TASK INSTRUCTIONS:
Two lines in the data below mark the range: the one with "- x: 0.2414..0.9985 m" and the one with "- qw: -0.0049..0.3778". Return both, along with every line between them, exactly.

+++ RECORDED DATA

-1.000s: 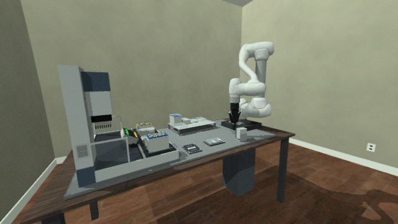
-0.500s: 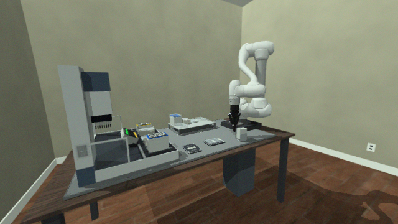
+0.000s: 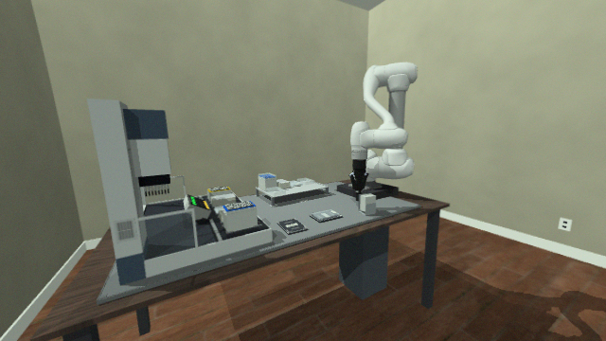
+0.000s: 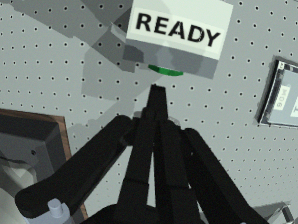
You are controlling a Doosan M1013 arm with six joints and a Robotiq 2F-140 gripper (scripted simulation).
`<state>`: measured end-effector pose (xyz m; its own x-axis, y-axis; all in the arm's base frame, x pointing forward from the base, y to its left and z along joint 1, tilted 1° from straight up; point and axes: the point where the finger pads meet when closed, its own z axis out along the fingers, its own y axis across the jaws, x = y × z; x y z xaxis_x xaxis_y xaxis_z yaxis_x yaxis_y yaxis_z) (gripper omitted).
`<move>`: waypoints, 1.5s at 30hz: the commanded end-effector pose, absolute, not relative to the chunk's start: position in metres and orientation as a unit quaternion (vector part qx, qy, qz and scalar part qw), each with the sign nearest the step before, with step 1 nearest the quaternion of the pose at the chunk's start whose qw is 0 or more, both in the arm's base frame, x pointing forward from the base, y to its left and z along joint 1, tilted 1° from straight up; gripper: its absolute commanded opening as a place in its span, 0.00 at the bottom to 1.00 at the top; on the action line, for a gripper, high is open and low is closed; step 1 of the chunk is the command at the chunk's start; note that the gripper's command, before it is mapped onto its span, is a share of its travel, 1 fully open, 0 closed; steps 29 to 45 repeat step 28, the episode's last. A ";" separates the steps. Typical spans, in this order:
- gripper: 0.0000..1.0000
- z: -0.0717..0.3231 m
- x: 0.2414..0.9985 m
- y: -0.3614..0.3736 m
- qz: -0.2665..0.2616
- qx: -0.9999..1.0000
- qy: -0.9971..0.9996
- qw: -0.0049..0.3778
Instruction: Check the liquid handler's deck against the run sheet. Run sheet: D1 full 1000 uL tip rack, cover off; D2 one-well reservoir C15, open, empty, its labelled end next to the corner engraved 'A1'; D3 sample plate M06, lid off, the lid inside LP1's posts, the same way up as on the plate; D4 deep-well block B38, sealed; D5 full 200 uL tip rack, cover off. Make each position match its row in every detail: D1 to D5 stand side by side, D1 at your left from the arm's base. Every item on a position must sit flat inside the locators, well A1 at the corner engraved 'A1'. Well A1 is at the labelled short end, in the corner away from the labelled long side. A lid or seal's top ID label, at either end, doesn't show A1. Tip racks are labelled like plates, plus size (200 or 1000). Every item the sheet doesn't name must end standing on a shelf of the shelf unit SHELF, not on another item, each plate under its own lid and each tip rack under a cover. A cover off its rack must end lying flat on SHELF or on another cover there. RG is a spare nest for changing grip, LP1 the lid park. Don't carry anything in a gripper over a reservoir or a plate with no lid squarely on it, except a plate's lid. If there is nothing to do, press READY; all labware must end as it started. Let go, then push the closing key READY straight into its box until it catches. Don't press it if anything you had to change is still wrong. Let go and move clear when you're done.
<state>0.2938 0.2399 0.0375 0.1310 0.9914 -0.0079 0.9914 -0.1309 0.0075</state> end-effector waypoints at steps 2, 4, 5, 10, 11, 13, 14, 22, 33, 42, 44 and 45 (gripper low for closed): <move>0.10 0.038 0.295 0.246 0.000 0.752 0.659 0.005; 0.10 0.038 0.295 0.250 0.000 0.752 0.659 0.005; 0.10 0.038 0.295 0.251 0.000 0.752 0.659 0.005; 0.10 0.038 0.297 0.259 0.000 0.752 0.659 0.005; 0.10 0.038 0.297 0.261 0.000 0.752 0.659 0.005; 0.10 0.038 0.297 0.261 0.000 0.752 0.659 0.005; 0.10 0.038 0.297 0.262 0.000 0.752 0.659 0.005; 0.10 0.038 0.297 0.264 0.000 0.752 0.659 0.005; 0.10 0.038 0.297 0.266 0.000 0.752 0.659 0.005; 0.10 0.038 0.297 0.266 0.000 0.752 0.659 0.005; 0.10 0.038 0.297 0.266 0.000 0.752 0.659 0.005; 0.10 0.038 0.297 0.266 0.000 0.752 0.659 0.005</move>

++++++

FINISHED TASK:
- x: 0.2414..0.9985 m
- y: -0.3614..0.3736 m
- qz: -0.2665..0.2616
- qx: -0.9999..1.0000
- qy: -0.9971..0.9996
- qw: -0.0049..0.3778

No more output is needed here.